Alarm.com’s new Wellness solution, unveiled recently at CES, may perform some of the same functions as a traditional PERS unit, but the solution has the unmistakable stamp of an Alarm.com offering.

The solution combines mobile notifications and sensors with the company’s home automation platform, a medley of functionalities that make it a unique contribution to the independent living product realm, which is fast becoming a widespread RMR-generating fixture in the industry.

That’s not to say Wellness doesn’t feature some of the typical trappings of more traditional PERS technology. The solution includes panic buttons, for instance. But how the offering differs from traditional PERS units in some ways parallels how Alarm.com initially distinguished itself as a company in the residential security space—through its automation functions.
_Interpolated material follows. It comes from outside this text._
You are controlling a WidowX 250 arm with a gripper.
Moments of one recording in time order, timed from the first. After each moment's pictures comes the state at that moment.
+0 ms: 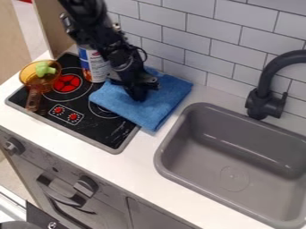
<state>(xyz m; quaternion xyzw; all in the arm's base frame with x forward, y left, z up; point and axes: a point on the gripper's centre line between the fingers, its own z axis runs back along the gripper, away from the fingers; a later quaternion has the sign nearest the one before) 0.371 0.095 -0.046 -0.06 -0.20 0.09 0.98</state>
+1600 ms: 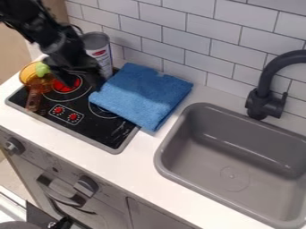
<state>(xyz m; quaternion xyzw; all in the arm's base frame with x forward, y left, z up) 0.286 0.168 0.028 -0.03 -0.18 0.10 0.98</state>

Through a network of sensors, the solution can automatically detect unusual information and send mobile notifications to caregivers.  

Since Wellness is fully integrated with the company’s home automation, energy management and security services, the offering essentially slots in as another component of the broader ecosystem of a connected home. Another neat wrinkle to the offering, and one that maybe shouldn’t be surprising given the overarching design of the solution, is that it enables caregivers to adjust household devices like thermostats remotely.

It’s hard to think of a product perfectly analogous to this elsewhere in the industry, though that doesn’t mean there’s not one, or at least something similar in scope and breadth. In the coming days, once CES is in the rearview mirror, I plan to speak to Alison Slavin, VP of product management at Alarm.com, to find out more about how this product puts a new spin on the PERS space, as well as what the future holds for the company in that market.